For additional information on using the archive server, see the Archive Server User Guide.

3.2. Network File Transfers

The preferred method for transferring files over the network is to use the encrypted (Kerberos) file transfer programs scp, or sftp. In cases where large numbers of files (> 1000) and large amounts of data (> 100 GBytes) must be transferred, contact the HPC Help Desk for assistance in the process. Depending on the nature of the transfer, transfer time may be improved by reordering the data retrieval from tapes, taking advantage of available bandwidth to/from the Center, or dividing the transfer into smaller parts; the ERDC DSRC staff will assist you to the extent that they are able. Limitations such as available resources and network problems outside the Center can be expected, and you should allow sufficient time for transfers.

For additional information on file transfers, see the "File Transfers" section of the Copper User Guide.

3.3. Cray XE6 (Copper)

The Crays have a full Linux OS on their login nodes, but the compute nodes use the Cray Linux Environment (CLE), a light kernel designed for computational performance. The nodes interconnect via a Gemini High Speed Network.

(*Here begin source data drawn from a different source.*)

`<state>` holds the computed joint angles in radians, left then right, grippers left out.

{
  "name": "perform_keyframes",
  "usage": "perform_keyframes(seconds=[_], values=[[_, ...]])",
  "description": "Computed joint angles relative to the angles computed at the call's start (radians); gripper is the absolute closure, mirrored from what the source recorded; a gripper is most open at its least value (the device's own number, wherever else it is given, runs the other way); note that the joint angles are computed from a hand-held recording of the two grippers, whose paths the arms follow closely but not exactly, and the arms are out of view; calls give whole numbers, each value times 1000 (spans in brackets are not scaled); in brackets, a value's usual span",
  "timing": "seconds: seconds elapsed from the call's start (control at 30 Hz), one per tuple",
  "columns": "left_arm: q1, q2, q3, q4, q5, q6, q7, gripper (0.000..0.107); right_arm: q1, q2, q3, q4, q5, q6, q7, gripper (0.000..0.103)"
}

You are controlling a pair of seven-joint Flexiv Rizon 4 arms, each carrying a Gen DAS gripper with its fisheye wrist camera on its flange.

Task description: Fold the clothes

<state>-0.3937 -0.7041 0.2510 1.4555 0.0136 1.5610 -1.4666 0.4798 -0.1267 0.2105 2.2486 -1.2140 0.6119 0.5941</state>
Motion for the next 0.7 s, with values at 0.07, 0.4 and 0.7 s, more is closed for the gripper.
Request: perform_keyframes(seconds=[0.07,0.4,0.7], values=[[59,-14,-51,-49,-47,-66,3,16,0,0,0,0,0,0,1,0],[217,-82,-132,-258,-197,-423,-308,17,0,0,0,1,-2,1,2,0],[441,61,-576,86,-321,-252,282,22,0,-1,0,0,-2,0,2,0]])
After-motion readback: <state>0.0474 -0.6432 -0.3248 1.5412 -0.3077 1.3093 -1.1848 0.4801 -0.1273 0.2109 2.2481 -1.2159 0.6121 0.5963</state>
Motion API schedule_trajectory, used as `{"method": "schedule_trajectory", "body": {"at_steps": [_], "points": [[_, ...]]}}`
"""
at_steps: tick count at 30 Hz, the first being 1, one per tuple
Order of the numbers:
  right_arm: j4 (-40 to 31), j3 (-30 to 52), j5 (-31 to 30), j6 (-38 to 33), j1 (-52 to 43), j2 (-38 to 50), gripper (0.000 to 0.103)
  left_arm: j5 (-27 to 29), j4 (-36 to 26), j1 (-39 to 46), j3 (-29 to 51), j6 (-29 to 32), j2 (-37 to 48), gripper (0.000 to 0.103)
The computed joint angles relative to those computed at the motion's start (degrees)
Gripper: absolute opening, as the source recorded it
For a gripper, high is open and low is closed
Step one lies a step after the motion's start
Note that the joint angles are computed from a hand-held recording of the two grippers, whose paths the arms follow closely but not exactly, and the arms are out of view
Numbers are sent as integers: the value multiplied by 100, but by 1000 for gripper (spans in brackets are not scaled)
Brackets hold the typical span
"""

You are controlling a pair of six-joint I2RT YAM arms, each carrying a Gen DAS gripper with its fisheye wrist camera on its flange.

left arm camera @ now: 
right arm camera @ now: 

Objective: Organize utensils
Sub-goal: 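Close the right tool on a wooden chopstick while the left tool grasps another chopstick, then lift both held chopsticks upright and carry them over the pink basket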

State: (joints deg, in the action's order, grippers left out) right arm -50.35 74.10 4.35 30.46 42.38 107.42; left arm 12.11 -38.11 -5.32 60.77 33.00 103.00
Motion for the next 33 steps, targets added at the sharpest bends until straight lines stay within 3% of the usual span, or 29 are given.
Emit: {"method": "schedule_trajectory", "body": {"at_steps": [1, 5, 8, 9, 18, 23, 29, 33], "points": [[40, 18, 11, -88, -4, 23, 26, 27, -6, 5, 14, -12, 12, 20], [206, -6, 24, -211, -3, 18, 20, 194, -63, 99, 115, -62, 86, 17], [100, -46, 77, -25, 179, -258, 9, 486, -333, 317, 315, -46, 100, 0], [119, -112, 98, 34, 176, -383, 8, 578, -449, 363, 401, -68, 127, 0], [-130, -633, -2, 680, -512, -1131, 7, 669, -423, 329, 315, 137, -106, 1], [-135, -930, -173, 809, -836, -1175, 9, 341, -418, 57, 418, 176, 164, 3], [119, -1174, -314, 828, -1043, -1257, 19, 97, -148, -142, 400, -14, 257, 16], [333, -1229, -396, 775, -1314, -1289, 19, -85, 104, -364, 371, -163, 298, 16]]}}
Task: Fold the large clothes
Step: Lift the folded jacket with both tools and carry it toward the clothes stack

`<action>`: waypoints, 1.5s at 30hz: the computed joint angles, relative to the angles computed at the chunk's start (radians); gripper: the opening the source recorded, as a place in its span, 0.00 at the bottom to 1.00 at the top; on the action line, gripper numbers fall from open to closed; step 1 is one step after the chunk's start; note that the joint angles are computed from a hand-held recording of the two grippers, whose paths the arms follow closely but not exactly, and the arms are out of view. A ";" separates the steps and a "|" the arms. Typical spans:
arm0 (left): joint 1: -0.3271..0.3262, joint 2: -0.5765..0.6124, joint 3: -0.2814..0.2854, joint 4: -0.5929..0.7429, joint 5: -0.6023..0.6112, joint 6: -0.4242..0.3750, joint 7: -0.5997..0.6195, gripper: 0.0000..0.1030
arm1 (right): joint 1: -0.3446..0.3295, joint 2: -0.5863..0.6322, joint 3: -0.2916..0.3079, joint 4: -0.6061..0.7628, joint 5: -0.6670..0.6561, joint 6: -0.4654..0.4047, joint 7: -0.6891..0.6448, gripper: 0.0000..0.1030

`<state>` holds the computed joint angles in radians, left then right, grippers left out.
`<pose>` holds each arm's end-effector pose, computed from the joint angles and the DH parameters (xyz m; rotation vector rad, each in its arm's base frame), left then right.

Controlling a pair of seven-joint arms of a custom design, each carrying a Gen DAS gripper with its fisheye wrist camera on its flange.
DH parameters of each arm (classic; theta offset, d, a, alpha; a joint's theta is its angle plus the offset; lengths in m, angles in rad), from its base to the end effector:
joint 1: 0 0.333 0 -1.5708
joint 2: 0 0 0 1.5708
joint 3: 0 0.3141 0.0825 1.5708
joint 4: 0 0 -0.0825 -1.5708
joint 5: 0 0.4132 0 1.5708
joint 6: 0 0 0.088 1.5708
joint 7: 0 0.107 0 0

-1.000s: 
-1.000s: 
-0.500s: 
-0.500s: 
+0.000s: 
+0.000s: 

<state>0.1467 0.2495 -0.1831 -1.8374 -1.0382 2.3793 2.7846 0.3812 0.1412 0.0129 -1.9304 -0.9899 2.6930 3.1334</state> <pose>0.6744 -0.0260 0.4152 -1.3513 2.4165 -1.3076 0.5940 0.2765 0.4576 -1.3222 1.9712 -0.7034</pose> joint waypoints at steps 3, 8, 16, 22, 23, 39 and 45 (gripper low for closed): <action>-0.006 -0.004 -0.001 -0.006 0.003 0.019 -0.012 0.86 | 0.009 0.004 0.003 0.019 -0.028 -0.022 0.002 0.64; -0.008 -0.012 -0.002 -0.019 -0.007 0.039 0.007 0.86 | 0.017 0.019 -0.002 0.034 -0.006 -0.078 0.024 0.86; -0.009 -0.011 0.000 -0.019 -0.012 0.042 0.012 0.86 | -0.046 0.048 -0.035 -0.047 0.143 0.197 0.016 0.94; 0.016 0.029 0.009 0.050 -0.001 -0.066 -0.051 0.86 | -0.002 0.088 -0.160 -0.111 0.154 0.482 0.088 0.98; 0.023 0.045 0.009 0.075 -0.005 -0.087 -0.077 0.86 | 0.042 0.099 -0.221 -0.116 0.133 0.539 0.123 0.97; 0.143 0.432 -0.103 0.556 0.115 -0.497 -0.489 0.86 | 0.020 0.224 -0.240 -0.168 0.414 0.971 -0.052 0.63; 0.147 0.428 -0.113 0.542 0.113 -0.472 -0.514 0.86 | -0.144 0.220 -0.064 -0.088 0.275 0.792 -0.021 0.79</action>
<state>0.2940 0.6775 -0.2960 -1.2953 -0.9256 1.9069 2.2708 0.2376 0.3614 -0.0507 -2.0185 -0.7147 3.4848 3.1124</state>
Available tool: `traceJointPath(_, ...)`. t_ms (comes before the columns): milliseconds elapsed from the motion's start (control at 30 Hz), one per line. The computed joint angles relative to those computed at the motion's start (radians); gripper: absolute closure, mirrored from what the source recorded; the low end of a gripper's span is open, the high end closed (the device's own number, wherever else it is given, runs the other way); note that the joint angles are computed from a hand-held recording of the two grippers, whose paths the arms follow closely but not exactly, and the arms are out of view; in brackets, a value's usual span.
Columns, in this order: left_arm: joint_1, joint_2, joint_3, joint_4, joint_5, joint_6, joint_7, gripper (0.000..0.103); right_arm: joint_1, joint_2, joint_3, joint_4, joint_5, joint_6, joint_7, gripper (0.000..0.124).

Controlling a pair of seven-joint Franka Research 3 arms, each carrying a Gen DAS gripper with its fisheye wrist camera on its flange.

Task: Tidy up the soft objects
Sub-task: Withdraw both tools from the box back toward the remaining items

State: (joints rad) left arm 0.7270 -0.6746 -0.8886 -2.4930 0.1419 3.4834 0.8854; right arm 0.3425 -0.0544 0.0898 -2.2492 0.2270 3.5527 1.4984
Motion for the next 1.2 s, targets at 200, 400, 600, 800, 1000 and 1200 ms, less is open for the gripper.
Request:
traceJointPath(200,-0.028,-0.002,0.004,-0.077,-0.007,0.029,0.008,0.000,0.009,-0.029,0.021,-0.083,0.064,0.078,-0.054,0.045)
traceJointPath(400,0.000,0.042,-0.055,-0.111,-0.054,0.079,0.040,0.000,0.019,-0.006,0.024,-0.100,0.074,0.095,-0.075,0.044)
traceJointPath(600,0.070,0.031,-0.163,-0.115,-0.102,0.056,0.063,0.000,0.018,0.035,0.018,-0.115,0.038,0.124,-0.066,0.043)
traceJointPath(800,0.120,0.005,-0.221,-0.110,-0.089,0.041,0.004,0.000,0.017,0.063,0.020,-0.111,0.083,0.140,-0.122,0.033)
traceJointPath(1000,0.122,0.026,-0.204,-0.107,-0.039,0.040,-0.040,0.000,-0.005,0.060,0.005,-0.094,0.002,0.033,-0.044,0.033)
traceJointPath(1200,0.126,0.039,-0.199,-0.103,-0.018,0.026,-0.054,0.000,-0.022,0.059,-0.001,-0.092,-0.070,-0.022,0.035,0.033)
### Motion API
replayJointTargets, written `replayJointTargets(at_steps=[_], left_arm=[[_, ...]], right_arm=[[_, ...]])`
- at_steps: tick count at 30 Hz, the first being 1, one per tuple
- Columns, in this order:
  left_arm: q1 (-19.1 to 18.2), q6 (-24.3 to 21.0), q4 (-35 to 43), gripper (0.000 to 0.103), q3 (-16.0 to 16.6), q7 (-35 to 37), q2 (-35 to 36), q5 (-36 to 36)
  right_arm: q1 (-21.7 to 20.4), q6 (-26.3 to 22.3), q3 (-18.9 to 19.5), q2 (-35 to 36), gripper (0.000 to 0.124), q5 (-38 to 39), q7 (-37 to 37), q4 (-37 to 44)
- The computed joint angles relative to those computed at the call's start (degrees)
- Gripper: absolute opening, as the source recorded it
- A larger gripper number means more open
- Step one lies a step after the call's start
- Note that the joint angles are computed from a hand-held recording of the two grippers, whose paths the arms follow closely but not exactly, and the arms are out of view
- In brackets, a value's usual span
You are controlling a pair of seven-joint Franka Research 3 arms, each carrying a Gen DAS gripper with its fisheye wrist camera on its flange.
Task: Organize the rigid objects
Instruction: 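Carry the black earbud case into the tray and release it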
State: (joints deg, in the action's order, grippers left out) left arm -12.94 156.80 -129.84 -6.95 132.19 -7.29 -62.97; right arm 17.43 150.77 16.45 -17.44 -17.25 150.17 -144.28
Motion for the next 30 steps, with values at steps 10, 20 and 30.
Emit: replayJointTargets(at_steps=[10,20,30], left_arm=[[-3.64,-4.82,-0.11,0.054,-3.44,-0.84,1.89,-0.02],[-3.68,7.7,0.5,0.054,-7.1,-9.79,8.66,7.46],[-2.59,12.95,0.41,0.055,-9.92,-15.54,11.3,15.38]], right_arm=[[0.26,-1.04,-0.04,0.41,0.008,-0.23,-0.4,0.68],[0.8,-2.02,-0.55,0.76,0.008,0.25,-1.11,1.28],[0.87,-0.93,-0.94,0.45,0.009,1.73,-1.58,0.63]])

PBS batch scripts on the Crays run on service nodes with a full Linux OS. These service nodes are shared by all running batch jobs. You must use the aprun command to send your parallel executable to their assigned compute nodes.

By default on the Crays, codes are compiled statically using the compile commands: ftn, cc, or CC. These commands evoke the corresponding compilers from the currently loaded environment module. On the Crays, the Portland Group (PGI) compiler is loaded by default. You can use the "module swap" command to switch to another version of PGI or to an entirely different compiler suite.

Dynamically linked executables can be compiled and run on compute nodes on the Crays. For examples of compiling dynamically linked executables, see $SAMPLES_HOME/Programming/CCM-DSL_Example on the Crays. By compiling with dynamically linked executables, you can define static arrays that are larger than 2 GBytes.

On the Crays under CLE, using its Cluster Compatability Mode (CCM), you can log directly into a compute node from an interactive PBS batch job. To do this, use the PBS option "-l ccm=1", and then use the ccmlogin command once the job starts on the batch service node. Also under CCM with the PBS option "-l ccm=1" you can run UNIX commands, scripts or serial executables on their first assigned compute node using the ccmrun command. See the examples in $SAMPLES_HOME/Parallel_Environment/CCMRUN_Example on the Crays.

IMPORTANT!: On the Crays, PBS batch scripts run on a batch service node shared by other users' PBS batch scripts. Commands like aprun, ccmlogin, and ccmrun are the only way to send work to your assigned compute nodes. Do not perform intensive work in your batch script without sending those computationally intensive tasks to the compute nodes.

For additional information on using Copper, see the Copper User Guide.